__Task goal__.
Extract every line below that contains the word "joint".

__Given data__.
┌──
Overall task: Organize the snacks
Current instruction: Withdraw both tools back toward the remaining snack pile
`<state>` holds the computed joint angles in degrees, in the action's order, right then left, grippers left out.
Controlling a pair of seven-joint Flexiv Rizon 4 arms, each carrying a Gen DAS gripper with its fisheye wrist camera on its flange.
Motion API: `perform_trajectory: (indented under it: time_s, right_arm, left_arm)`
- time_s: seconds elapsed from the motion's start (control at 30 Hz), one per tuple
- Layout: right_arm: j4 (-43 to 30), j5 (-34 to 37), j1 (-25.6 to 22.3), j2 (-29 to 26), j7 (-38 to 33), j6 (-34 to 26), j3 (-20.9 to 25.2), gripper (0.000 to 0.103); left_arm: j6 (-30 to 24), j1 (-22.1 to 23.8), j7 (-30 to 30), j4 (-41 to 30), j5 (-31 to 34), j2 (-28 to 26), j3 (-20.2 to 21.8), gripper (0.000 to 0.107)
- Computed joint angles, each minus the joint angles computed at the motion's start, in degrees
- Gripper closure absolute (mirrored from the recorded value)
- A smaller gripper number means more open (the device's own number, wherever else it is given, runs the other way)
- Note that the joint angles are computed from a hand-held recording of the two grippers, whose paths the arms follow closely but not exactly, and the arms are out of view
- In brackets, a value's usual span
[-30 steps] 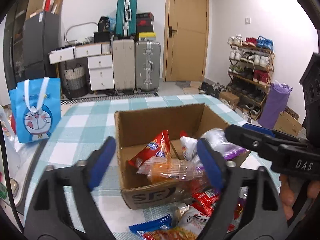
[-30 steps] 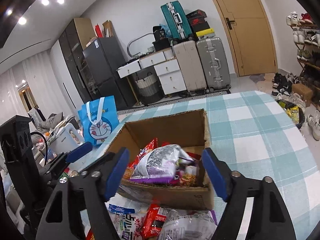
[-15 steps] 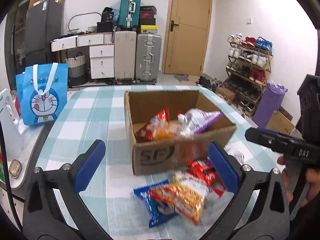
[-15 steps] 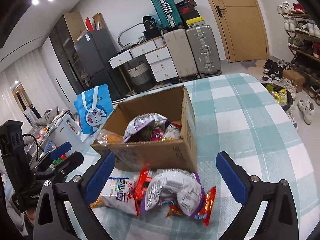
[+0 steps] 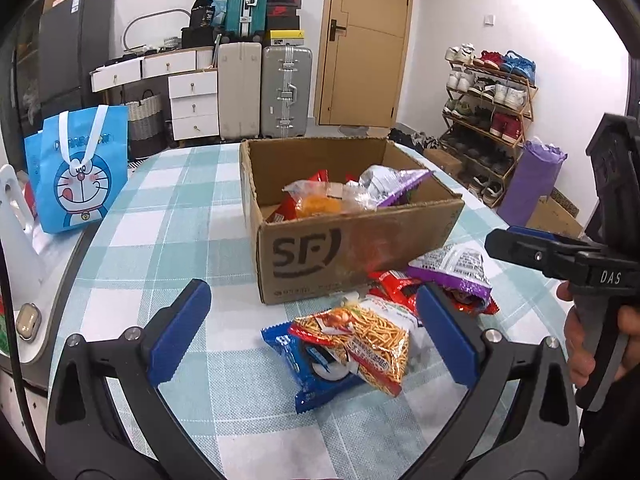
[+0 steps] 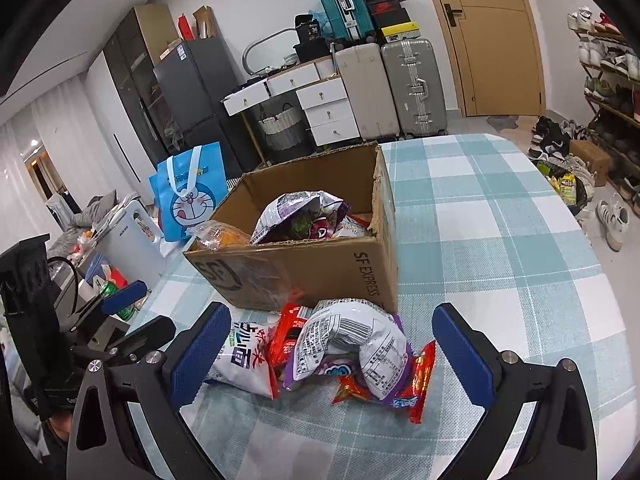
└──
__Response to the exercise__.
`<state>` holds the computed joint angles in degrees, in the action's order, right then left, grippers left out.
Controlling a pair of seven-joint Flexiv Rizon 4 arms, each carrying a Gen DAS gripper with its fisheye wrist camera on its flange.
- Computed joint angles, each minus the joint angles computed at the motion's start, in degrees
- Note that the joint angles are computed from a hand-held recording of the two grippers, whose paths the arms follow closely but not exactly, and the arms are out of view

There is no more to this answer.